***** THE DATA

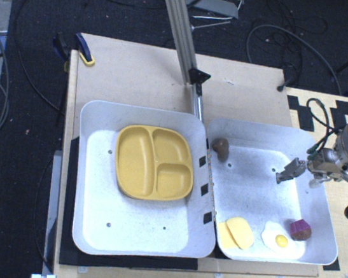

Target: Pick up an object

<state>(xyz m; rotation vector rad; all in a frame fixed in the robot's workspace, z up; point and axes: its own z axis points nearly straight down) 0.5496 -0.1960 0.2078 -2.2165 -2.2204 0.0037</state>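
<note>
My gripper (301, 177) hangs over the right part of the right bin (262, 131), open, with nothing between its fingers. A small purple object (300, 230) lies below it near the bin's front right corner. Just left of that sits a toy fried egg (277, 239). Yellow slice-like pieces (236, 232) rest at the bin's front left. A small brown object (221, 148) lies at the bin's back left corner, far from the gripper.
A yellow divided plate (155, 163) sits in the left bin (92, 175). A slanted metal pole (183, 34) rises from the back where the two bins meet. Cables lie on the dark floor around the bench.
</note>
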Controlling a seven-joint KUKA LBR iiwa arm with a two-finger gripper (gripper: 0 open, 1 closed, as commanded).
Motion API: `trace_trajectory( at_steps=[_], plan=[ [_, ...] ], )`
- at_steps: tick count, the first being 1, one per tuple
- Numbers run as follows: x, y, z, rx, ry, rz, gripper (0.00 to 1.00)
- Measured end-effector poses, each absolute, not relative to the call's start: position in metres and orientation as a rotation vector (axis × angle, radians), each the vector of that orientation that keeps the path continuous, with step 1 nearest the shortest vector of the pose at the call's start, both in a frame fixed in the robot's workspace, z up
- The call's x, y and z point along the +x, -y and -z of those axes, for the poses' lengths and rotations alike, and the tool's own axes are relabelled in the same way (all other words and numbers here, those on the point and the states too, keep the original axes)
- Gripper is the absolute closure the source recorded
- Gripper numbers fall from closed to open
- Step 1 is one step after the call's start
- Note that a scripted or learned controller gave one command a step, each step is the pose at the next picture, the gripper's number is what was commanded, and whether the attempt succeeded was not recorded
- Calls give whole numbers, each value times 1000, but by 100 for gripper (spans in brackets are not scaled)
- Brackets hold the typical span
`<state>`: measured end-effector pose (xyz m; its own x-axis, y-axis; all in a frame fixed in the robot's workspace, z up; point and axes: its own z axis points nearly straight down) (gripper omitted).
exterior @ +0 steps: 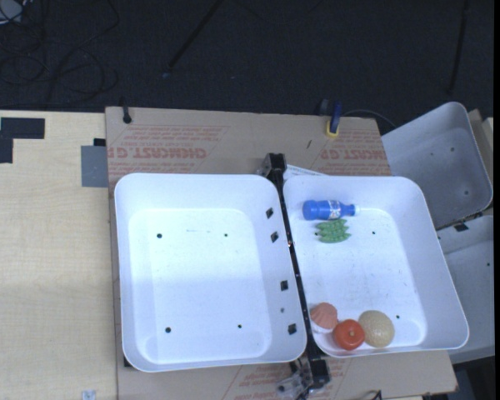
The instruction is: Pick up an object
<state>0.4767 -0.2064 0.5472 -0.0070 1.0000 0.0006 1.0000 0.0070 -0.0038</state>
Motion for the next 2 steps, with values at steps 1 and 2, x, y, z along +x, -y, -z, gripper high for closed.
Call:
trace_trajectory(
  at_steps=[1,2],
  plan=[
    [477,206,-547,-2210,2227,-4,0],
    [477,206,-557,-2206,2231,-5,100]
  ],
)
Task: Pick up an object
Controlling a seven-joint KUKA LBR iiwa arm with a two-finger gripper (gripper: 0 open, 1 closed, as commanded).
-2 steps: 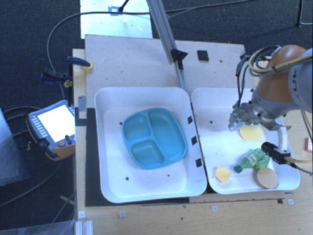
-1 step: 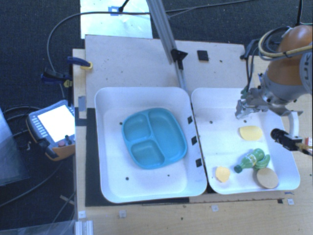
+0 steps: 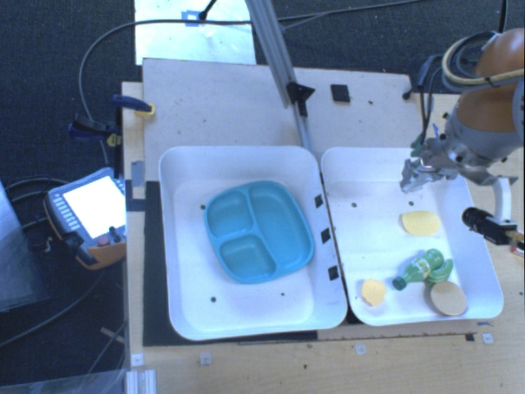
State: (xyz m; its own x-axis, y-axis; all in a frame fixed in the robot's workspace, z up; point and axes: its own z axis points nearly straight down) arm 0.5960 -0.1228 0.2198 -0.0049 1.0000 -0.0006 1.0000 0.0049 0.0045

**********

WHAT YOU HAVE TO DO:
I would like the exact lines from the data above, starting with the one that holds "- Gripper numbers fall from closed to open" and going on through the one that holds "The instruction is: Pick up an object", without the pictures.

WRITTEN RESPONSE:
- Gripper numbers fall from closed to open
- Step 1 is one step after the call's start
- Note that a scripted or learned controller gave one command a step, each step is the pose at the next picture, the gripper's number is what was commanded, and whether the attempt succeeded was not recorded
- Calls give whole numbers, each value times 1000, but by 100 for gripper (spans in brackets are not scaled)
- Brackets hold the typical span
`<state>`: measured end-effector pose (xyz m; its own x-axis, y-axis; all in a frame fixed in the robot's workspace, z up; point and axes: its own z axis points nearly straight down) (gripper omitted).
exterior @ +0 steps: 
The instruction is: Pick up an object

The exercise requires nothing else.